[WHAT THIS TASK INVOLVES]: Say the data back exactly as it is written below.

Records from a dataset:
* * * *
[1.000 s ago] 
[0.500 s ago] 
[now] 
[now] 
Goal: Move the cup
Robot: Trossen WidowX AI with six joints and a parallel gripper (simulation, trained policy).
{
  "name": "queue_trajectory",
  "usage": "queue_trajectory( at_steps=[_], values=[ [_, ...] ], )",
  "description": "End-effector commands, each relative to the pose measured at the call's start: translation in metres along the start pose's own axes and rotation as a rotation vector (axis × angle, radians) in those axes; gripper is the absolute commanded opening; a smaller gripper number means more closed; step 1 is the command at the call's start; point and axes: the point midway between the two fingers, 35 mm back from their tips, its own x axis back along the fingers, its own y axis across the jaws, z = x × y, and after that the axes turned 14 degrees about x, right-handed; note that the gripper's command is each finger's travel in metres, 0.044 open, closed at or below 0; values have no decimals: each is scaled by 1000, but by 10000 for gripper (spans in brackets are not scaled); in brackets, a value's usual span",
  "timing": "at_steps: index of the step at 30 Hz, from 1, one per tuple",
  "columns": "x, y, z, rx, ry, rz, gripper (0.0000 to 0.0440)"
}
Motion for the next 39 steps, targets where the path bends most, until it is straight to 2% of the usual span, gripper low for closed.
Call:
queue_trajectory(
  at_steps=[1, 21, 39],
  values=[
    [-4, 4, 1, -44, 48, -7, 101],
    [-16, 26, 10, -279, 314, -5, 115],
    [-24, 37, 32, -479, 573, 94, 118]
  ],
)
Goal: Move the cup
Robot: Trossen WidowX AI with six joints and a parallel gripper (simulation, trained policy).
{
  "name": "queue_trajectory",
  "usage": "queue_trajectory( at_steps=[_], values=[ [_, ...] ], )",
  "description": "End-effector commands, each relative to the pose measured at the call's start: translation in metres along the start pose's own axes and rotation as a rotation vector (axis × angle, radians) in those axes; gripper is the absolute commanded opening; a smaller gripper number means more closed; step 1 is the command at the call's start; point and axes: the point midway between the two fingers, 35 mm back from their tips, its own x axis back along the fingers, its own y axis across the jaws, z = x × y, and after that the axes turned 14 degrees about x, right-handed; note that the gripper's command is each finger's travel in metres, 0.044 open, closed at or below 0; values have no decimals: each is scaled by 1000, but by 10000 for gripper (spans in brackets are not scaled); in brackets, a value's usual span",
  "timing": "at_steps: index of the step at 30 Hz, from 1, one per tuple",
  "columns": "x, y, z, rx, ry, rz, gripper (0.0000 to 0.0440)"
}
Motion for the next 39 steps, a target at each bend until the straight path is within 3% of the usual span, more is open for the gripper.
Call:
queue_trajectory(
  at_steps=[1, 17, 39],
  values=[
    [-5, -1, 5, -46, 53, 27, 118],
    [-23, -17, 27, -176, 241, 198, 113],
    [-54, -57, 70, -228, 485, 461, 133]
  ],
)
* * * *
[RESULT FOR THIS TASK]:
[1.000 s ago] 
[0.500 s ago] 
[now] 
[now] 
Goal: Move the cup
Robot: Trossen WidowX AI with six joints and a parallel gripper (simulation, trained policy).
{
  "name": "queue_trajectory",
  "usage": "queue_trajectory( at_steps=[_], values=[ [_, ...] ], )",
  "description": "End-effector commands, each relative to the pose measured at the call's start: translation in metres along the start pose's own axes and rotation as a rotation vector (axis × angle, radians) in those axes; gripper is the absolute commanded opening; a smaller gripper number means more closed; step 1 is the command at the call's start; point and axes: the point midway between the two fingers, 35 mm back from their tips, its own x axis back along the fingers, its own y axis across the jaws, z = x × y, and after that the axes turned 14 degrees about x, right-handed; note that the gripper's command is each finger's travel in metres, 0.044 open, closed at or below 0; values have no decimals: each is scaled by 1000, but by 10000 for gripper (spans in brackets are not scaled); in brackets, a value's usual span",
  "timing": "at_steps: index of the step at 30 Hz, from 1, one per tuple",
  "columns": "x, y, z, rx, ry, rz, gripper (0.0000 to 0.0440)"
}
Motion for the next 39 steps, targets where the path bends most, until it is straight to 2% of the usual span, gripper low for closed.
Call:
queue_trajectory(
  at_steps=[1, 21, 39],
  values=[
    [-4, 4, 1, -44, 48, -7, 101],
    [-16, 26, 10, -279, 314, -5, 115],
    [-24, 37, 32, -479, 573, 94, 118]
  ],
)
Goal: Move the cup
Robot: Trossen WidowX AI with six joints and a parallel gripper (simulation, trained policy).
{
  "name": "queue_trajectory",
  "usage": "queue_trajectory( at_steps=[_], values=[ [_, ...] ], )",
  "description": "End-effector commands, each relative to the pose measured at the call's start: translation in metres along the start pose's own axes and rotation as a rotation vector (axis × angle, radians) in those axes; gripper is the absolute commanded opening; a smaller gripper number means more closed; step 1 is the command at the call's start; point and axes: the point midway between the two fingers, 35 mm back from their tips, its own x axis back along the fingers, its own y axis across the jaws, z = x × y, and after that the axes turned 14 degrees about x, right-handed; note that the gripper's command is each finger's travel in metres, 0.044 open, closed at or below 0; values have no decimals: each is scaled by 1000, but by 10000 for gripper (spans in brackets are not scaled); in brackets, a value's usual span",
  "timing": "at_steps: index of the step at 30 Hz, from 1, one per tuple",
  "columns": "x, y, z, rx, ry, rz, gripper (0.0000 to 0.0440)"
}
Motion for the next 39 steps, a target at each bend until the straight path is within 3% of the usual span, more is open for the gripper.
Call:
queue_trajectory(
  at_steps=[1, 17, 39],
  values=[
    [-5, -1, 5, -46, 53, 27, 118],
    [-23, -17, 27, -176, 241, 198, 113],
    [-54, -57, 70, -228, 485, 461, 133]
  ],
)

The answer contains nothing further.